Generalized $θ$-Parametric Metric Spaces: Fixed Point Theorems and Applications to Fractional Economic Models
Abhishikta Das, Hemanta Kalita, Mohammad Sajid, T. Bag
TL;DR
The paper develops generalized $\theta$-parametric metric spaces by combining a $\mathcal{B}$-action with a Suzuki-type contraction framework, unifying $\theta$-metric and parametric distance notions. It establishes convergence and topological structure, and proves a Suzuki-type fixed point theorem with Suzuki-Banach and Suzuki-Kannan corollaries, supported by illustrative examples. The framework is then applied to Caputo fractional differential equations modeling economic growth, yielding existence and uniqueness results in a function space setting.

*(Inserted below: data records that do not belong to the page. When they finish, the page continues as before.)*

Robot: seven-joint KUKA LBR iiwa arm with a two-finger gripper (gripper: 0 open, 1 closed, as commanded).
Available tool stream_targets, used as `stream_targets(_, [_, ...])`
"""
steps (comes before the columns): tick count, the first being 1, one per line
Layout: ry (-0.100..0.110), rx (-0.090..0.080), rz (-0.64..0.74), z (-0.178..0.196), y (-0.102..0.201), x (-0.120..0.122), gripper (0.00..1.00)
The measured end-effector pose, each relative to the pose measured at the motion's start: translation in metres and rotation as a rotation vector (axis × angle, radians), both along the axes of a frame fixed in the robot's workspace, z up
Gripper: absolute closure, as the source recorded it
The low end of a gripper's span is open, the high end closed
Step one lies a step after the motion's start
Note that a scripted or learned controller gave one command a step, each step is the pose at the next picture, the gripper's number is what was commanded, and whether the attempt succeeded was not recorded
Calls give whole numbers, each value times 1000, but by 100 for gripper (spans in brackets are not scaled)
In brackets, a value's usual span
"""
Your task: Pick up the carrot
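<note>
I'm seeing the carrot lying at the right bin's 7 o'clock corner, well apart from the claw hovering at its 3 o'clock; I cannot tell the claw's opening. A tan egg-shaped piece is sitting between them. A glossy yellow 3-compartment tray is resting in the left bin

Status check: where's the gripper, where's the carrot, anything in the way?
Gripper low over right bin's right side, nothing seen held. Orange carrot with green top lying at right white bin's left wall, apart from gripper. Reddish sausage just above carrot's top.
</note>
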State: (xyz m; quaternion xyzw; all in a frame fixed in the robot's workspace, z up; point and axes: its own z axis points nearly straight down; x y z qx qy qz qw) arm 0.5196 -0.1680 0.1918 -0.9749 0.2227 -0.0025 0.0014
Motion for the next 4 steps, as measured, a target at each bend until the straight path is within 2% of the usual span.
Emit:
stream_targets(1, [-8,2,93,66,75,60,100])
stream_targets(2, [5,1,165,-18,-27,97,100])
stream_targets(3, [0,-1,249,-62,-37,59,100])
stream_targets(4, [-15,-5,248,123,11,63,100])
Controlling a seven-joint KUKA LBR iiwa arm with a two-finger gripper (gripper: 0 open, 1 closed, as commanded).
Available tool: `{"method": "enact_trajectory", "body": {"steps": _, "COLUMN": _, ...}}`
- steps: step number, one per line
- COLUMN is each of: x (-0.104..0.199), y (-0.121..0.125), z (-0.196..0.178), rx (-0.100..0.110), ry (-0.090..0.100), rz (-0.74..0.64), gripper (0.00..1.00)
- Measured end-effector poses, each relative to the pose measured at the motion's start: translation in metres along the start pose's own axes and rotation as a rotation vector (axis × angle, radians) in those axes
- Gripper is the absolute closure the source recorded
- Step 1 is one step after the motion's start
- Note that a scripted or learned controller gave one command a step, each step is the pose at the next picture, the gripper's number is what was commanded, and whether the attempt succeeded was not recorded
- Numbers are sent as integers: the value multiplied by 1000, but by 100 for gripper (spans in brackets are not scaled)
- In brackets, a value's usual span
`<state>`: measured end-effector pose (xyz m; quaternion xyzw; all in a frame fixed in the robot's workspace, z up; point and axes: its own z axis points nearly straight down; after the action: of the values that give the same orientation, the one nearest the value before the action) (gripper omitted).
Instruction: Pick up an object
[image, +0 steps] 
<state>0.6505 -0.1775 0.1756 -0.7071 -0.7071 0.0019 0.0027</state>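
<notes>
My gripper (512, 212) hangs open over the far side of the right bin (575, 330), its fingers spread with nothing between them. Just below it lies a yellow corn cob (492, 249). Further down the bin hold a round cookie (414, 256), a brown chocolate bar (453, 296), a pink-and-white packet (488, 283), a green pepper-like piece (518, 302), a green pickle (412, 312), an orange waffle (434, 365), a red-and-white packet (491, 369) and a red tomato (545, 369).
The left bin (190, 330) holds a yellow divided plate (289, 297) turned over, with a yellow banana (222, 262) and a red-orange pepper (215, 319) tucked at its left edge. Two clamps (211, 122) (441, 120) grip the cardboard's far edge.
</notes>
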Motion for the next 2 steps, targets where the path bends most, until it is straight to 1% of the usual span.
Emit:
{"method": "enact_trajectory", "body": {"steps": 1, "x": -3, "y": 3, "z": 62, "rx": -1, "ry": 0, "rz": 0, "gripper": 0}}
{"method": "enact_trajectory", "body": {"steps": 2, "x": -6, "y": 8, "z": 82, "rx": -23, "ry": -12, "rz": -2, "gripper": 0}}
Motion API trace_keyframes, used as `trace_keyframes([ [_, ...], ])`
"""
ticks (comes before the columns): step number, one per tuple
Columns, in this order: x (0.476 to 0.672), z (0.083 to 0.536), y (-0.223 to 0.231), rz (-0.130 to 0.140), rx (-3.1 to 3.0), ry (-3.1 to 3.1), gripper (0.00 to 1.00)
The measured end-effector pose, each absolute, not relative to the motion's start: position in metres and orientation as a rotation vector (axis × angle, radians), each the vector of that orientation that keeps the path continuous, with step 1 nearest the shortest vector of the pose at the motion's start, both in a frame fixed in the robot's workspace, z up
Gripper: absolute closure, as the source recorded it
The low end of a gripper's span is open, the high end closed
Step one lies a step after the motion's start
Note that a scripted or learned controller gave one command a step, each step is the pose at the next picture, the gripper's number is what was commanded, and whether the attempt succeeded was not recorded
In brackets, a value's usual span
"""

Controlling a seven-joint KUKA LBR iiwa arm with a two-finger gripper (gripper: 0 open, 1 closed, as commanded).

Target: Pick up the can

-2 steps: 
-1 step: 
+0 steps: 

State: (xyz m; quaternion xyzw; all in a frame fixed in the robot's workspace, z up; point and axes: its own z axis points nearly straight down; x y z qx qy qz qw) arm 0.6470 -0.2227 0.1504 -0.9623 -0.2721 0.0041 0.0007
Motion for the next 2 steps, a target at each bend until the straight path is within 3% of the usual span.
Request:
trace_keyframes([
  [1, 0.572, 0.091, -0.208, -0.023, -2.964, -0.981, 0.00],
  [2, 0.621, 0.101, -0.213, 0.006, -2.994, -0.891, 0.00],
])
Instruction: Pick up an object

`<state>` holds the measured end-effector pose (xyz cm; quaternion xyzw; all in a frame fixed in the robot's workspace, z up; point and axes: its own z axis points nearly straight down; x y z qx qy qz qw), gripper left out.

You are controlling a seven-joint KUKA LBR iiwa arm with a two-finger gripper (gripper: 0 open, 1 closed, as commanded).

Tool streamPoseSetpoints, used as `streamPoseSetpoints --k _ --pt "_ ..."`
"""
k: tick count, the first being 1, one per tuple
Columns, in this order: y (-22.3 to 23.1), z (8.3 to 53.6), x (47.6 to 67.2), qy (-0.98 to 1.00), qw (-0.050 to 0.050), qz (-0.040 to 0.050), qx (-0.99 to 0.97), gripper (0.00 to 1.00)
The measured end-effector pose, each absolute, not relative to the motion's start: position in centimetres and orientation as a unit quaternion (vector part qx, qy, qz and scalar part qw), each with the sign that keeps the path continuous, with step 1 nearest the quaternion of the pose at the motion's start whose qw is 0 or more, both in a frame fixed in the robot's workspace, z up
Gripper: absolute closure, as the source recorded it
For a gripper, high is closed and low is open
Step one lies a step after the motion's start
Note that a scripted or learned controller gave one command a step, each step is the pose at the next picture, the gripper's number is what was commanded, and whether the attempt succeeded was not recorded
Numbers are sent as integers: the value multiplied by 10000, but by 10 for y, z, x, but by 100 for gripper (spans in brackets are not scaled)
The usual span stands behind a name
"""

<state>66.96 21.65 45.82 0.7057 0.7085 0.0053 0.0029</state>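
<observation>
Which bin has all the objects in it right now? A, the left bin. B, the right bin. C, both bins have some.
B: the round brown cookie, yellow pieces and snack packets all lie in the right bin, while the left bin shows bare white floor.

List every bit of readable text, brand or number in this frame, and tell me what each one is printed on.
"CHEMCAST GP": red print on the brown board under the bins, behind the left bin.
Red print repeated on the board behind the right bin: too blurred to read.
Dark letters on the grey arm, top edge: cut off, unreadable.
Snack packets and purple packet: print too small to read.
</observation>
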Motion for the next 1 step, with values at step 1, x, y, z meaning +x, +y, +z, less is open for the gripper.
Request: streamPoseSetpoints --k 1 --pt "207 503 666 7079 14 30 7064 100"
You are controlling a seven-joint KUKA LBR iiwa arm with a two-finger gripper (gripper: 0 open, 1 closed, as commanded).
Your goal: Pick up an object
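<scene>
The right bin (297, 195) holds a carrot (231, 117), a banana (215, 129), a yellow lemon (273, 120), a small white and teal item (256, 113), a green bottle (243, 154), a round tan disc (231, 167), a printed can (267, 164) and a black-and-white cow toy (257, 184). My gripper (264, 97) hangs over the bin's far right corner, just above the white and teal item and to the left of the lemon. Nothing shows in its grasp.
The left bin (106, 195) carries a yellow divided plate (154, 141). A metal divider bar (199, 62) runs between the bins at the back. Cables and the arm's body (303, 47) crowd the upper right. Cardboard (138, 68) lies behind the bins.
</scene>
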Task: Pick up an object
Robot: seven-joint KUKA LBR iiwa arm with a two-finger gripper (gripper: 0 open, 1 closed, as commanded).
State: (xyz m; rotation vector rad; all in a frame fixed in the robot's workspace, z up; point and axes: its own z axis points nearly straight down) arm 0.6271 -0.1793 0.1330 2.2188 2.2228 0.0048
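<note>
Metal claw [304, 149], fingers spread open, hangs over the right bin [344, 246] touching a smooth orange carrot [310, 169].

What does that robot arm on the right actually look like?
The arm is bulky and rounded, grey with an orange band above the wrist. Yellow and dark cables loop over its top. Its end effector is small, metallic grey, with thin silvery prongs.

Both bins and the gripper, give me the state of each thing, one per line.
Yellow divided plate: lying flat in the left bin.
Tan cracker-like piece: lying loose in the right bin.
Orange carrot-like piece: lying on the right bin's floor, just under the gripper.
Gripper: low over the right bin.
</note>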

This work links abstract generalized metric theory to memory-influenced economic dynamics and fractional calculus applications.
Abstract
The objective of this manuscript is to introduce and develop the concept of a generalized $θ$-parametric metric space-a novel extension that enriches the modern metric fixed point theory. We study of its fundamental properties, including convergence and Cauchy sequences that establishes a solid theoretical foundation. A significant highlight of our work is the formulation of Suzuki-type fixed point theorem within this framework which extends classical results in a meaningful way. To demonstrate the depth and applicability of our findings, we construct non-trivial examples that illustrate the behavior of key concepts. Moreover, as a practical application, we apply our main theorem to analyze an economic growth model, demonstrating its utility in solving fractional differential equations that arise in dynamic economic systems.